Digital public infrastructure must be built to create population-scale systems, and India has shown to the rest of the world that we can continue to build digital open infrastructure on top of which private innovation can thrive, said Pramod Varma, Co-founder, FIDE and Chief Architect, Aadhaar and India Stack.
“That jugalbandi (duet) between an open playground and thousands of entrepreneurs creating new opportunities on top of it is a brilliant combination by which you can push economic development. It is both innovative and inclusive,” Varma told a packed audience during a fireside chat at DevSparks 2024—YourStory’s inaugural developer summit.
Varma pointed out that while UPI is open, innovation is private. Similarly, ONDC is open, yet innovation remains private.
Echoing a statement by Microsoft Chairman and CEO Satya Nadella, Varma said India is demonstrating to the world that it can facilitate public rails while fostering private innovation.

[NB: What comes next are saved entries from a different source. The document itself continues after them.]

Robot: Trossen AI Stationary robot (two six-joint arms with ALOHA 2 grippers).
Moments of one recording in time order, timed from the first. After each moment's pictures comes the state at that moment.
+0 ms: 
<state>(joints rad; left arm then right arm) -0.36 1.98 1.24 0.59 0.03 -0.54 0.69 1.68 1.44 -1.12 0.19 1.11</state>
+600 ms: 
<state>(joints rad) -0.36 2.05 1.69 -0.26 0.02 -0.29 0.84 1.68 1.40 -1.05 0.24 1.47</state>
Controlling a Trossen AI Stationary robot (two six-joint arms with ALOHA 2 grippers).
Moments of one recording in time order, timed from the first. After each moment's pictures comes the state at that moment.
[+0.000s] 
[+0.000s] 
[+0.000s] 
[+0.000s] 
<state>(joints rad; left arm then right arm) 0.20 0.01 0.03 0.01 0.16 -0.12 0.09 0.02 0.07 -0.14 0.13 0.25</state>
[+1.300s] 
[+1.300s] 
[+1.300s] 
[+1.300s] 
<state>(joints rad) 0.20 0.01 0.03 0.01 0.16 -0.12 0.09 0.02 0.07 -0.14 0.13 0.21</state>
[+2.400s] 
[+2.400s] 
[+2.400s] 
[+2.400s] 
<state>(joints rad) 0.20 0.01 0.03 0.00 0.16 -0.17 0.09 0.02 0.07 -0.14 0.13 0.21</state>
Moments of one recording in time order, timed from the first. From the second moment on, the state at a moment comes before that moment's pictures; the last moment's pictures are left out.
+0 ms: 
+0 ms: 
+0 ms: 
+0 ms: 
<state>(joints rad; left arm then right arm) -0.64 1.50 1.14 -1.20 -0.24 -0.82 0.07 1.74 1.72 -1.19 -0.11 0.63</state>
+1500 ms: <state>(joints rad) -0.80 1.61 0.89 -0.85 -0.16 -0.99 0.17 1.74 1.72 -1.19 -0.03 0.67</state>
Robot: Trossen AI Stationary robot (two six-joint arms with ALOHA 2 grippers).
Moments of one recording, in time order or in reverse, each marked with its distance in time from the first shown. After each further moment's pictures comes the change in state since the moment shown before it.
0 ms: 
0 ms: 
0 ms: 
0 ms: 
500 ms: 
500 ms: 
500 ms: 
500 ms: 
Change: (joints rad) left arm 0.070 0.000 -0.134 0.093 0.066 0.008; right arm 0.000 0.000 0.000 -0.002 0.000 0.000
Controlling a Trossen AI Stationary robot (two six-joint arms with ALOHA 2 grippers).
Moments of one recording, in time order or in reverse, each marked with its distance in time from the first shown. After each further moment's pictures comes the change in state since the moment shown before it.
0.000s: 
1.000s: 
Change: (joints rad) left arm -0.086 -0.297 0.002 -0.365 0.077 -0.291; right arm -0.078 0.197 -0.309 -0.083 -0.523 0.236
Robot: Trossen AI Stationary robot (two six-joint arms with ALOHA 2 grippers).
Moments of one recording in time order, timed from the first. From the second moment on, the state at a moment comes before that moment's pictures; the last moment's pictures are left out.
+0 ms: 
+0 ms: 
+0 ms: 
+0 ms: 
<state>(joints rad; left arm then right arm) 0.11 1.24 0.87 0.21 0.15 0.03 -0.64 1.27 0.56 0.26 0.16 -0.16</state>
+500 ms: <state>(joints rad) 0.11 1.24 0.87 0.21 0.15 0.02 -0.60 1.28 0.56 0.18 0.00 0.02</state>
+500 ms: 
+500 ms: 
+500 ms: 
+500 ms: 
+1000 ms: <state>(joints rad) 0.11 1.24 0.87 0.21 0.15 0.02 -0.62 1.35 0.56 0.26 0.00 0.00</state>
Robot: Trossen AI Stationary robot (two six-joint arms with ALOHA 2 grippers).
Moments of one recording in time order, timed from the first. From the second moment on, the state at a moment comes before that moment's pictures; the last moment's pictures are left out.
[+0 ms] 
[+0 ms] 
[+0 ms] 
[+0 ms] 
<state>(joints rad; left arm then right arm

Citing an example of digital payments growth, he emphasised that the country has surged to processing 500 million digital payments, thanks to United Payments Interface (UPI)—a significant leap from less than 50 million in 2016.
He explained that it’s economically unfeasible for companies to operate in rural environments unless the costs of innovation, compliance, customer onboarding, and operations are reduced. If costs aren’t reduced, entrepreneurs will settle for serving the top portion of India—around 50 to 80 million people—while the majority of the population remains in the informal economy.
“Ability to access product, service, and information equitably is shown by technology-led democratisation. It cannot always be done for free. You have to make the access ways open but create innovation so that people can sustain new ways of innovation, saving, lending, etc.,” Varma noted.
First principle thinker
“One thing I learned is that if you want to think, you have to think from first principles. You have to ask all the bold questions that experienced people refuse to ask,” Varma said as he explained how UPI was built. He added that the team began with the premise that individuals should be able to send money as effortlessly as sending an instant message.
“My real forte has been designing from the ground up. I was always a first principles thinker, I think from... core computer science principles and design from nothing,” Varma shared.
The chief architect of Aadhaar and India Stack also spoke about the Aadhaar journey.
“Designing what works at scale is very different from trying to scale something that works...With Aadhaar, we learned the art of coding policies as code or the rules as code. Everything had to be codified,” he noted, adding that they had to create tech that was resilient to India’s craziness.